(Stored data)
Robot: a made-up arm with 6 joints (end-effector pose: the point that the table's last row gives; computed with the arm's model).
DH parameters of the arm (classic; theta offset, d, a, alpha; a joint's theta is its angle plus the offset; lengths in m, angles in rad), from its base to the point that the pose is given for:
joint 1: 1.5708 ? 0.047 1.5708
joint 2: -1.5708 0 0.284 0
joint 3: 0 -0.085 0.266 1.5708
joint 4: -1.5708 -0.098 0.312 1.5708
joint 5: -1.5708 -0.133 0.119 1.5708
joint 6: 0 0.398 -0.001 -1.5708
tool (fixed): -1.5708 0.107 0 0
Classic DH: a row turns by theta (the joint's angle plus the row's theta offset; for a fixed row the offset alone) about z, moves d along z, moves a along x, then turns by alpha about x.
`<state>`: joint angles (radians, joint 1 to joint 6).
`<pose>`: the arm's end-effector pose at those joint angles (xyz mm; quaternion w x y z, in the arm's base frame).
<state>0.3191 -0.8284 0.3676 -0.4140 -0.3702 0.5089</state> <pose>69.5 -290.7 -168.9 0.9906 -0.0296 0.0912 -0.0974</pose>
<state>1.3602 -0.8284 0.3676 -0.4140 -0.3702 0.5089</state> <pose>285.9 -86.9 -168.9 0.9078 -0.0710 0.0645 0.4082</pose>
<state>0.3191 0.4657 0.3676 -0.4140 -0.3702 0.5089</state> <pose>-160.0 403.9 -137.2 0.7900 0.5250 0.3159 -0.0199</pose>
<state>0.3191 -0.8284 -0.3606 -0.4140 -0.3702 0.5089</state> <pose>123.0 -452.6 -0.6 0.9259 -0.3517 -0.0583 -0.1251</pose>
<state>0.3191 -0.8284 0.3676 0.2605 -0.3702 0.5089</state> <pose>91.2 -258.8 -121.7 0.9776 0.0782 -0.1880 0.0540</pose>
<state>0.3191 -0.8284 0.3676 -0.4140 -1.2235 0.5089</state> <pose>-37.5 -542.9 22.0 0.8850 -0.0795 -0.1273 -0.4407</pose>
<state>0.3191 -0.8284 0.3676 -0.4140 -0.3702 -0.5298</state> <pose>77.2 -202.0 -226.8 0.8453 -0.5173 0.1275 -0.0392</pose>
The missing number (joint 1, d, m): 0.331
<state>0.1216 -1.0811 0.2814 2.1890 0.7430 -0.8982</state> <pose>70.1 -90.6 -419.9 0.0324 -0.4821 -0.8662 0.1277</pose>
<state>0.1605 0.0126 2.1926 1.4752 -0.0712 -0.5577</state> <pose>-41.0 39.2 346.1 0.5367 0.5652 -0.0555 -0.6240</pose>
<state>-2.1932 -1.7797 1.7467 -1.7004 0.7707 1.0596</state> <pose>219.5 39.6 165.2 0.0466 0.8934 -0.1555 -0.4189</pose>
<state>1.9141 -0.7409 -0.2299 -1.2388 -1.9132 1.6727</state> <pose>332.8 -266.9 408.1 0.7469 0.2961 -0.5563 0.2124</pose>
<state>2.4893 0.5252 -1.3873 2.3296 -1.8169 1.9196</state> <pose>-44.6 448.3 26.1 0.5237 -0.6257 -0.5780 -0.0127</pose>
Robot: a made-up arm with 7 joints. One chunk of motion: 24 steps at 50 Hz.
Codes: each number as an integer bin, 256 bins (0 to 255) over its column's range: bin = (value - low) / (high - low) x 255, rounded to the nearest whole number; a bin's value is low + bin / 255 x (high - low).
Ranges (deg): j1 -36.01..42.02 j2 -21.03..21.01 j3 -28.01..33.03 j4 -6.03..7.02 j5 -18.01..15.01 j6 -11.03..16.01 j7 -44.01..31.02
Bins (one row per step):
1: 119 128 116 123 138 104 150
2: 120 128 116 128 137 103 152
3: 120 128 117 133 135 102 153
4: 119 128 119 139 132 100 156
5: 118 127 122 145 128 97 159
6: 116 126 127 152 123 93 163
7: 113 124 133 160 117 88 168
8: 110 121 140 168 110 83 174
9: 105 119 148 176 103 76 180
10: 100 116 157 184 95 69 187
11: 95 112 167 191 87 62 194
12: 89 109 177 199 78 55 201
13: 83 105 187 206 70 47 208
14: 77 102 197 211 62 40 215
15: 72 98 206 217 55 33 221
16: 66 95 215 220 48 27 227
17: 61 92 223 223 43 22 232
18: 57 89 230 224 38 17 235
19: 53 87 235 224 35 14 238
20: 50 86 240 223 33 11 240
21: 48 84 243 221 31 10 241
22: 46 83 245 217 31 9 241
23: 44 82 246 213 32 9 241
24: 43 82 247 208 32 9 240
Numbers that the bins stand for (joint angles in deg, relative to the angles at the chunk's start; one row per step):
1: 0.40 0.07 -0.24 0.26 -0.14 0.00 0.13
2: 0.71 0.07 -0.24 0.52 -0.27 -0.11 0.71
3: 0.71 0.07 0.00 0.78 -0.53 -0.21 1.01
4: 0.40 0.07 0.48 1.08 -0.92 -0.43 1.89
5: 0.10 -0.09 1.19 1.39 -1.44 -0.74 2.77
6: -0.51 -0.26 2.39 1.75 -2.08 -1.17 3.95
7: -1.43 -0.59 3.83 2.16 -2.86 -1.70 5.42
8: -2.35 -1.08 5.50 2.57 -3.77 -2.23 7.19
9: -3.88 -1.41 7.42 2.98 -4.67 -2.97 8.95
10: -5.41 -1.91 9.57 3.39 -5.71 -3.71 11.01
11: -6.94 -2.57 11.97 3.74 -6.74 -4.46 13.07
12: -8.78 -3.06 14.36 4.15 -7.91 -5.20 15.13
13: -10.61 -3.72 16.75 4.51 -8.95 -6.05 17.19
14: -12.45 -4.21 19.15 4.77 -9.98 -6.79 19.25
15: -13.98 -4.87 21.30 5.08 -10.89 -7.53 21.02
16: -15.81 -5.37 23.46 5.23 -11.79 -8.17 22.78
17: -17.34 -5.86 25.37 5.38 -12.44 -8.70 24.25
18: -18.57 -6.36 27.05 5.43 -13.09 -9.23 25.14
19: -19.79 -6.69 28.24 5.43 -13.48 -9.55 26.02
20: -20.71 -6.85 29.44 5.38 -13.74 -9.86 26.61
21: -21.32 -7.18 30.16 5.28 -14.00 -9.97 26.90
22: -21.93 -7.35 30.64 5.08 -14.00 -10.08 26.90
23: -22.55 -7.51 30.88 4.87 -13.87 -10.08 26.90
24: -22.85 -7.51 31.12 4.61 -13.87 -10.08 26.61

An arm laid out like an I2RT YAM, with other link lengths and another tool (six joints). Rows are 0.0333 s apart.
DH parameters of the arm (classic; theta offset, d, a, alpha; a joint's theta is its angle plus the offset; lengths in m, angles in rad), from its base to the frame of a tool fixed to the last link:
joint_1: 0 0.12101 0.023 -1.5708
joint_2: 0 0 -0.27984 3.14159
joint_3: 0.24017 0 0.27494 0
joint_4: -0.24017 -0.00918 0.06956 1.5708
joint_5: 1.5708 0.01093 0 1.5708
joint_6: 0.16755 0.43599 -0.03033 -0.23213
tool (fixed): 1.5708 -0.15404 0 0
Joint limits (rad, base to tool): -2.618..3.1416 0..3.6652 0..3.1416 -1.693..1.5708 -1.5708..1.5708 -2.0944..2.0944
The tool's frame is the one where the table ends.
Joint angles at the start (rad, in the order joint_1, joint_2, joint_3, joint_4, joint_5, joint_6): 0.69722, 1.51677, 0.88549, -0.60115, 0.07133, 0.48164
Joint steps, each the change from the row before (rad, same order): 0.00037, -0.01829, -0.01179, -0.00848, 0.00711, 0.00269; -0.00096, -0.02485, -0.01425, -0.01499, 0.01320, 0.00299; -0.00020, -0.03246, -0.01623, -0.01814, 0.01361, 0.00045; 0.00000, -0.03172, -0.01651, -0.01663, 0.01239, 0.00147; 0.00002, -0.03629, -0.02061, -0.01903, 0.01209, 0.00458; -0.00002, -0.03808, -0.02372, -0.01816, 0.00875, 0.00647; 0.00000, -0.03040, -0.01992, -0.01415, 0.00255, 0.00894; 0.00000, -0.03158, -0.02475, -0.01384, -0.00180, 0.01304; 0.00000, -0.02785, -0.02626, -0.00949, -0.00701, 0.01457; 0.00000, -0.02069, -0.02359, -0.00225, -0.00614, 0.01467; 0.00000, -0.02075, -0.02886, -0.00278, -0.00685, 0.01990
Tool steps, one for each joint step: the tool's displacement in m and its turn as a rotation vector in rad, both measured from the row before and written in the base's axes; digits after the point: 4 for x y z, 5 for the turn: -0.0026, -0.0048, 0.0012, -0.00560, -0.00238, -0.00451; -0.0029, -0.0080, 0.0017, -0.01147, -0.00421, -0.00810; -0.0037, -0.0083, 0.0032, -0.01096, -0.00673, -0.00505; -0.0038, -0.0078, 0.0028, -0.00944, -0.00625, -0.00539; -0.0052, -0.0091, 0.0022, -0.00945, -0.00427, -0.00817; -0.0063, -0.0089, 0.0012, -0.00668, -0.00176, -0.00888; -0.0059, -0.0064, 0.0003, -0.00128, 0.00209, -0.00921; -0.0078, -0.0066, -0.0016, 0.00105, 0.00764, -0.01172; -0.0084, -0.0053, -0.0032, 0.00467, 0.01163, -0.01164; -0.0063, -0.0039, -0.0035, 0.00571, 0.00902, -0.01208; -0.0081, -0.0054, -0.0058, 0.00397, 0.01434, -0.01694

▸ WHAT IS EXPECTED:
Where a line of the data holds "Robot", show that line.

▸ SOLUTION TO THE EXERCISE:
Robot: a made-up arm with 6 joints (end-effector pose: the point that the table's last row gives; computed with the arm's model).
Robot: a made-up arm with 7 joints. One chunk of motion: 24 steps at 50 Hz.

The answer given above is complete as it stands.